Recorded data
□ □ □

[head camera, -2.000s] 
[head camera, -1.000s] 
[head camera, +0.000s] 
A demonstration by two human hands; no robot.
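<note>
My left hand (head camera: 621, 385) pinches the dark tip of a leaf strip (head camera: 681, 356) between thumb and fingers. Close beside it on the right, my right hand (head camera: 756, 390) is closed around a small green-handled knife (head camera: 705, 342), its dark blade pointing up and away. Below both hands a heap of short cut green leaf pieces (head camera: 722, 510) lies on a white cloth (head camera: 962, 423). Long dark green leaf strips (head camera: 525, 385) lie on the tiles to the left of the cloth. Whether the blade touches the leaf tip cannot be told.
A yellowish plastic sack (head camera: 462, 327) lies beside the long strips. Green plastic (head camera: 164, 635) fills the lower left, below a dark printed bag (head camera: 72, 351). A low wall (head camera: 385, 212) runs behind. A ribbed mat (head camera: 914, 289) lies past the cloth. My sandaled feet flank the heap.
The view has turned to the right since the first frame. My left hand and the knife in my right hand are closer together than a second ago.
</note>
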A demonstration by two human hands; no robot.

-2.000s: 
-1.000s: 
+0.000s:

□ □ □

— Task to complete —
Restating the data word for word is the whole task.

— Expected output —
[head camera, -2.000s] 
[head camera, -1.000s] 
[head camera, +0.000s] 
A demonstration by two human hands; no robot.
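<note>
My left hand (head camera: 621, 385) pinches the dark tip of a leaf strip (head camera: 681, 356) between thumb and fingers. Close beside it on the right, my right hand (head camera: 756, 390) is closed around a small green-handled knife (head camera: 705, 342), its dark blade pointing up and away. Below both hands a heap of short cut green leaf pieces (head camera: 722, 510) lies on a white cloth (head camera: 962, 423). Long dark green leaf strips (head camera: 525, 385) lie on the tiles to the left of the cloth. Whether the blade touches the leaf tip cannot be told.
A yellowish plastic sack (head camera: 462, 327) lies beside the long strips. Green plastic (head camera: 164, 635) fills the lower left, below a dark printed bag (head camera: 72, 351). A low wall (head camera: 385, 212) runs behind. A ribbed mat (head camera: 914, 289) lies past the cloth. My sandaled feet flank the heap.
The view has turned to the right since the first frame. My left hand and the knife in my right hand are closer together than a second ago.
</note>
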A demonstration by two human hands; no robot.

-2.000s: 
-1.000s: 
+0.000s:

This exercise calls for no further output.